_Activity_
Give the data again, word for word.

_Recorded information_
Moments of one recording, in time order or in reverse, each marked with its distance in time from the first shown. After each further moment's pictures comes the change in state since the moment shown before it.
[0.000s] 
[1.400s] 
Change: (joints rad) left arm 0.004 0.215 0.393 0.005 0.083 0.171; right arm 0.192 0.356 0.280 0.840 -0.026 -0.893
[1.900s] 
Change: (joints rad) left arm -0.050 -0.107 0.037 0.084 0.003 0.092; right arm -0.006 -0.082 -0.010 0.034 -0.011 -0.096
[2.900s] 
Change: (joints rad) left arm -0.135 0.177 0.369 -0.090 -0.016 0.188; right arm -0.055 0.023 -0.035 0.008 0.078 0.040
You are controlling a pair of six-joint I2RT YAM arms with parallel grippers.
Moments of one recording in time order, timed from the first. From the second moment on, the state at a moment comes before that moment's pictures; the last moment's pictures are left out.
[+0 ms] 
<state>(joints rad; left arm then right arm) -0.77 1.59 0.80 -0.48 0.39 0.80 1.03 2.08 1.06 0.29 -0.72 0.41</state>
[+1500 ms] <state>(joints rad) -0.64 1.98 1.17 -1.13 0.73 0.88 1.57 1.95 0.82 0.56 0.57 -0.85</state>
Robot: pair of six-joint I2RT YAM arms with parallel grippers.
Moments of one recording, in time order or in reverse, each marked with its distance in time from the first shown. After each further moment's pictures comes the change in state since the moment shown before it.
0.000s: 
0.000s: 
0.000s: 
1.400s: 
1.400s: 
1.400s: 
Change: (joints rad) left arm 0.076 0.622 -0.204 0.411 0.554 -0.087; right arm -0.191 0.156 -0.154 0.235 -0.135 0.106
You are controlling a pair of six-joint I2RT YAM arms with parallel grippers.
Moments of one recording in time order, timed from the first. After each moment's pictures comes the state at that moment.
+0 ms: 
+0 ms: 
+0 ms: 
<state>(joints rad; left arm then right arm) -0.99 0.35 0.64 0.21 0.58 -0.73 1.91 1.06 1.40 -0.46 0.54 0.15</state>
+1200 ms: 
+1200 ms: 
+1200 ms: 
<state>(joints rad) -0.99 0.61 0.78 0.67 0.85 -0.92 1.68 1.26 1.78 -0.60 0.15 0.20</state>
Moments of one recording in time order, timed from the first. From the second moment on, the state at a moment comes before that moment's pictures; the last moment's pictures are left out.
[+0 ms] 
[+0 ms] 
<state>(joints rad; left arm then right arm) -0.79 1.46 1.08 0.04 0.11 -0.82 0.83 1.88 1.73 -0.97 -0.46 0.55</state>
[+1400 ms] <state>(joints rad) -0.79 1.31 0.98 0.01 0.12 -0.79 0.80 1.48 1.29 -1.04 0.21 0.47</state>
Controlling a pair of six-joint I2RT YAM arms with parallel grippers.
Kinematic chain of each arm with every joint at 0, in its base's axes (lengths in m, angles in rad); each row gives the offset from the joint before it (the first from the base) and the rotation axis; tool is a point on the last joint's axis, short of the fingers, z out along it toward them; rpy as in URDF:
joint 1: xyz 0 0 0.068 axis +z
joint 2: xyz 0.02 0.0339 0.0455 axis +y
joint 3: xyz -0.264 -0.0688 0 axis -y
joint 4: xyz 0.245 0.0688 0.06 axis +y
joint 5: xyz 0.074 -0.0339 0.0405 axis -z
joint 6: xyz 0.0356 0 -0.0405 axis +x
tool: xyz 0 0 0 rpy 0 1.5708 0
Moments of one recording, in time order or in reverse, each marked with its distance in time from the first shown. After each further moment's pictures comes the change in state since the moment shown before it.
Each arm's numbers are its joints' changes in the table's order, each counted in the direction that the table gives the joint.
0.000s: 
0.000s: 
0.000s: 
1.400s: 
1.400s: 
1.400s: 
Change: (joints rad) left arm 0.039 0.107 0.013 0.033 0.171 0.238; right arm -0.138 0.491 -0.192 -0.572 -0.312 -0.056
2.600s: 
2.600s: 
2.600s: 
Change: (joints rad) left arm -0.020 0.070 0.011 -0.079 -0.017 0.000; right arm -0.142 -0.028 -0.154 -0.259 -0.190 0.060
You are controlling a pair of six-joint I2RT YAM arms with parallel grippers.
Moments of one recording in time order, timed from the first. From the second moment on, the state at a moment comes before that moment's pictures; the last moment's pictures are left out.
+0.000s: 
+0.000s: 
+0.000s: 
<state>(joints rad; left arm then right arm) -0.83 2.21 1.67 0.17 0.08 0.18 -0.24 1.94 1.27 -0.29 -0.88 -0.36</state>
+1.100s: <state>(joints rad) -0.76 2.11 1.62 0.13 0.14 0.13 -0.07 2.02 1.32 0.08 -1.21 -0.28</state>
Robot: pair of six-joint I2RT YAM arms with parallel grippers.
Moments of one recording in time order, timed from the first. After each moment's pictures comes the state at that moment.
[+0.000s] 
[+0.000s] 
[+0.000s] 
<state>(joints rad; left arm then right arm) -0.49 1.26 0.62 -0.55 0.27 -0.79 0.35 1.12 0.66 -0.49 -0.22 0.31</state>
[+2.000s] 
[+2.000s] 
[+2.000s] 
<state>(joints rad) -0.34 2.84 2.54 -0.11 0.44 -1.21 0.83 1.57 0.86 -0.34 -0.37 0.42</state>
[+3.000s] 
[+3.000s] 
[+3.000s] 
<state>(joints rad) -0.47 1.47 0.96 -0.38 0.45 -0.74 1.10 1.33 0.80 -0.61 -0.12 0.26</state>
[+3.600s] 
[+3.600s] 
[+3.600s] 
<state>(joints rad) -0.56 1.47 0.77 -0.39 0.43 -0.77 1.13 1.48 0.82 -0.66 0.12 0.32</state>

_Answer for the task_
Moments of one recording, in time order or in reverse, each marked with its distance in time from the first shown. After each further moment's pictures comes the change in state since the moment shown before it.
[0.000s] 
[1.400s] 
Change: (joints rad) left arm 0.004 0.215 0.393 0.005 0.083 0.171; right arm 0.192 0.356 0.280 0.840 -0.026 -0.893
[1.900s] 
Change: (joints rad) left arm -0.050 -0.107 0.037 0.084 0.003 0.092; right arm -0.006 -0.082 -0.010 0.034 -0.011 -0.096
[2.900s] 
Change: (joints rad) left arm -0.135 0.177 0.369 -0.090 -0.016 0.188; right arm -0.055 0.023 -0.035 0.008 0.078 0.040
You are controlling a pair of six-joint I2RT YAM arms with parallel grippers.
Moments of one recording in time order, timed from the first. From the second moment on, the state at a moment comes before that moment's pictures; the last moment's pictures are left out.
[+0 ms] 
<state>(joints rad; left arm then right arm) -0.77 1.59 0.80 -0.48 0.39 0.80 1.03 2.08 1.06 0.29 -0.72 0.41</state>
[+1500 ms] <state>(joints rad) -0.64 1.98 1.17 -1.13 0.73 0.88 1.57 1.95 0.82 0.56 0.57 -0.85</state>
Robot: pair of six-joint I2RT YAM arms with parallel grippers.
Moments of one recording, in time order or in reverse, each marked with its distance in time from the first shown. After each further moment's pictures comes the change in state since the moment shown before it.
0.000s: 
0.000s: 
0.000s: 
1.400s: 
1.400s: 
1.400s: 
Change: (joints rad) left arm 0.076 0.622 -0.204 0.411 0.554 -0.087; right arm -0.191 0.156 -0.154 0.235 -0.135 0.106
You are controlling a pair of six-joint I2RT YAM arms with parallel grippers.
Moments of one recording in time order, timed from the first. After each moment's pictures comes the state at that moment.
+0 ms: 
+0 ms: 
+0 ms: 
<state>(joints rad; left arm then right arm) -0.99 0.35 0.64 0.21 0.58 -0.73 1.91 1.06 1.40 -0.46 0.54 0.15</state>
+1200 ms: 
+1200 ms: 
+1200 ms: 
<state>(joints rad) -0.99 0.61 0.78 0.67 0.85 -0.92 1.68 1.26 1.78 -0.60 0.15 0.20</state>
Moments of one recording in time order, timed from the first. From the second moment on, the state at a moment comes before that moment's pictures; the last moment's pictures are left out.
[+0 ms] 
[+0 ms] 
<state>(joints rad; left arm then right arm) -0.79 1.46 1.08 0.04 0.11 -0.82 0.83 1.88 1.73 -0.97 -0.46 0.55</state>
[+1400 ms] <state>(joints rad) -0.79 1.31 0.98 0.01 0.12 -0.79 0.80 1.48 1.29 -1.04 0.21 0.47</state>
Controlling a pair of six-joint I2RT YAM arms with parallel grippers.
Kinematic chain of each arm with every joint at 0, in its base's axes (lengths in m, angles in rad); each row gives the offset from the joint before it (the first from the base) and the rotation axis; tool is a point on the last joint's axis, short of the fingers, z out along it toward them; rpy as in URDF:
joint 1: xyz 0 0 0.068 axis +z
joint 2: xyz 0.02 0.0339 0.0455 axis +y
joint 3: xyz -0.264 -0.0688 0 axis -y
joint 4: xyz 0.245 0.0688 0.06 axis +y
joint 5: xyz 0.074 -0.0339 0.0405 axis -z
joint 6: xyz 0.0356 0 -0.0405 axis +x
tool: xyz 0 0 0 rpy 0 1.5708 0
Moments of one recording, in time order or in reverse, each marked with its distance in time from the first shown. After each further moment's pictures comes the change in state since the moment shown before it.
Each arm's numbers are its joints' changes in the table's order, each counted in the direction that the table gives the joint.
0.000s: 
0.000s: 
0.000s: 
1.400s: 
1.400s: 
1.400s: 
Change: (joints rad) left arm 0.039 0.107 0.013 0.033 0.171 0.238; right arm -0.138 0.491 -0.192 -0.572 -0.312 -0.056
2.600s: 
2.600s: 
2.600s: 
Change: (joints rad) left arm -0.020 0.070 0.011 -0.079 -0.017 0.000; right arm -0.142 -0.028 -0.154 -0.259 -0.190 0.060
You are controlling a pair of six-joint I2RT YAM arms with parallel grippers.
Moments of one recording in time order, timed from the first. From the second moment on, the state at a moment comes before that moment's pictures; the last moment's pictures are left out.
+0.000s: 
+0.000s: 
+0.000s: 
<state>(joints rad; left arm then right arm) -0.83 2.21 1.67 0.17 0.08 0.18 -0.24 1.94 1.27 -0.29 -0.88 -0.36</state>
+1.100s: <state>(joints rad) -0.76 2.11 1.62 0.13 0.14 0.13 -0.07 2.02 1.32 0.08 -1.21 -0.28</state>
Robot: pair of six-joint I2RT YAM arms with parallel grippers.
Moments of one recording in time order, timed from the first. After each moment's pictures comes the state at that moment.
[+0.000s] 
[+0.000s] 
[+0.000s] 
<state>(joints rad; left arm then right arm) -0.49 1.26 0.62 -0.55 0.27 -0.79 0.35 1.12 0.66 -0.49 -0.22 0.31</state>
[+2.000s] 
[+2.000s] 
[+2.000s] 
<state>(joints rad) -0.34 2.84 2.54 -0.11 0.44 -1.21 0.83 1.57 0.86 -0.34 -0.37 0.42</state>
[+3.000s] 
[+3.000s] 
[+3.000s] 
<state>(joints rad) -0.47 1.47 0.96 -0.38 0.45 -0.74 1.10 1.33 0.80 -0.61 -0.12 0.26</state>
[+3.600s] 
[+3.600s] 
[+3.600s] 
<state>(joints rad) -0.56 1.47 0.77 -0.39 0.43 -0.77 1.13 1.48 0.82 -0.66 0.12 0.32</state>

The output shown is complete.